• Problem
Starting at the first line below, copy through to the last line exactly.

---------- Data provided

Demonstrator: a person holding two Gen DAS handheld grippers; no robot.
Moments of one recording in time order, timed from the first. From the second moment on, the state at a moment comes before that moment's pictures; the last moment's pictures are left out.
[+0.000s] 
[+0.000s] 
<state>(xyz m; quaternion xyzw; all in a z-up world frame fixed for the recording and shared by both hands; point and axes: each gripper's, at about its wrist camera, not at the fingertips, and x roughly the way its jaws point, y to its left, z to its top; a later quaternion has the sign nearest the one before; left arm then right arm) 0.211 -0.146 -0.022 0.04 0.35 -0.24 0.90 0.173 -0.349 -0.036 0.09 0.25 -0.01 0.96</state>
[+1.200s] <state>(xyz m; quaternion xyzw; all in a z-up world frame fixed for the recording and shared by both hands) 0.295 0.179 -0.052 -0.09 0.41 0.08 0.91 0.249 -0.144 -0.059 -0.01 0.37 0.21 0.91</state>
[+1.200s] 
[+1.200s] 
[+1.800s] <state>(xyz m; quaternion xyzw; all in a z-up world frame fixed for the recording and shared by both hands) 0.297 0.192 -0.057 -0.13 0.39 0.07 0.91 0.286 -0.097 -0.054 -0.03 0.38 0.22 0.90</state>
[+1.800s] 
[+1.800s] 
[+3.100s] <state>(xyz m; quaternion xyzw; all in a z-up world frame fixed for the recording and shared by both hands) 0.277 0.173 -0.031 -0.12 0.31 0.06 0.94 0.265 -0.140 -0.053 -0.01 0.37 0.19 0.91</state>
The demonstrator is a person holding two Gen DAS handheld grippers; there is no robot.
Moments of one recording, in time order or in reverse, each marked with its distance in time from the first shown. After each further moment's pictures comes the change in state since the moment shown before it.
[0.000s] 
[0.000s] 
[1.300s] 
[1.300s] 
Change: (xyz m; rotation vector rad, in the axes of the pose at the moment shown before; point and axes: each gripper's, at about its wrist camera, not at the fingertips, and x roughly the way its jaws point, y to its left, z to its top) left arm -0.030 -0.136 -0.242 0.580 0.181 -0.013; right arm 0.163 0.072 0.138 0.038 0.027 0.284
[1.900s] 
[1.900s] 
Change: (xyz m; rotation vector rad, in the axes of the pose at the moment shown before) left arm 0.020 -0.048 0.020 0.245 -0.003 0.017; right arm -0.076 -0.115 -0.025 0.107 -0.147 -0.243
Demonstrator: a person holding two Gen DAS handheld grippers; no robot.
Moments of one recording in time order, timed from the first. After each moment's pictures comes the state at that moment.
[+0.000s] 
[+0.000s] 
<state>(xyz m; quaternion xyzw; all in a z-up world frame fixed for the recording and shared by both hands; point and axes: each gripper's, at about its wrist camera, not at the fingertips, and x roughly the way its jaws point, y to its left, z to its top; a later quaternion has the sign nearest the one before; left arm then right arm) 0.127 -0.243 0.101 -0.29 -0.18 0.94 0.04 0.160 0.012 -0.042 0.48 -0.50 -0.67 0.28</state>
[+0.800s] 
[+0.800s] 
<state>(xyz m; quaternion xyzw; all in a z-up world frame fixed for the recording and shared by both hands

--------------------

• Solution for this task
Demonstrator: a person holding two Gen DAS handheld grippers; no robot.
Moments of one recording in time order, timed from the first. From the second moment on, the state at a moment comes before that moment's pictures; the last moment's pictures are left out.
[+0.000s] 
[+0.000s] 
<state>(xyz m; quaternion xyzw; all in a z-up world frame fixed for the recording and shared by both hands; point and axes: each gripper's, at about its wrist camera, not at the fingertips, and x roughly the way its jaws point, y to its left, z to its top; a later quaternion has the sign nearest the one before; left arm then right arm) 0.211 -0.146 -0.022 0.04 0.35 -0.24 0.90 0.173 -0.349 -0.036 0.09 0.25 -0.01 0.96</state>
[+1.200s] <state>(xyz m; quaternion xyzw; all in a z-up world frame fixed for the recording and shared by both hands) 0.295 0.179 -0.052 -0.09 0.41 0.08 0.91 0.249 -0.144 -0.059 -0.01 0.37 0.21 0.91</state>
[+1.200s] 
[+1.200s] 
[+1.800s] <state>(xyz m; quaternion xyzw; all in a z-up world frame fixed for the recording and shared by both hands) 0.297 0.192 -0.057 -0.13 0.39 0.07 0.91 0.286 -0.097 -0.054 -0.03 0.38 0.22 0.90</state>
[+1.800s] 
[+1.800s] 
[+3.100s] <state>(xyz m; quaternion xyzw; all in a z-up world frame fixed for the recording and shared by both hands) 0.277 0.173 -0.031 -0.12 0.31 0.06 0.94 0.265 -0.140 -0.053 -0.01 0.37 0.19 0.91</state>
The demonstrator is a person holding two Gen DAS handheld grippers; there is no robot.
Moments of one recording, in time order or in reverse, each marked with its distance in time from the first shown. After each further moment's pictures comes the change in state since the moment shown before it.
[0.000s] 
[0.000s] 
[1.300s] 
[1.300s] 
Change: (xyz m; rotation vector rad, in the axes of the pose at the moment shown before; point and axes: each gripper's, at about its wrist camera, not at the fingertips, and x roughly the way its jaws point, y to its left, z to its top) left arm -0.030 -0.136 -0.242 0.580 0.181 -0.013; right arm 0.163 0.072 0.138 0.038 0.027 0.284
[1.900s] 
[1.900s] 
Change: (xyz m; rotation vector rad, in the axes of the pose at the moment shown before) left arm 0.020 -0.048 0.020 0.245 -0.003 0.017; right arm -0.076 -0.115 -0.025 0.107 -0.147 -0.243
Demonstrator: a person holding two Gen DAS handheld grippers; no robot.
Moments of one recording in time order, timed from the first. After each moment's pictures comes the state at that moment.
[+0.000s] 
[+0.000s] 
<state>(xyz m; quaternion xyzw; all in a z-up world frame fixed for the recording and shared by both hands; point and axes: each gripper's, at about its wrist camera, not at the fingertips, and x roughly the way its jaws point, y to its left, z to its top; a later quaternion has the sign nearest the one before; left arm then right arm) 0.127 -0.243 0.101 -0.29 -0.18 0.94 0.04 0.160 0.012 -0.042 0.48 -0.50 -0.67 0.28</state>
[+0.800s] 
[+0.800s] 
<state>(xyz m; quaternion xyzw; all in a z-up world frame fixed for the recording and shared by both hands

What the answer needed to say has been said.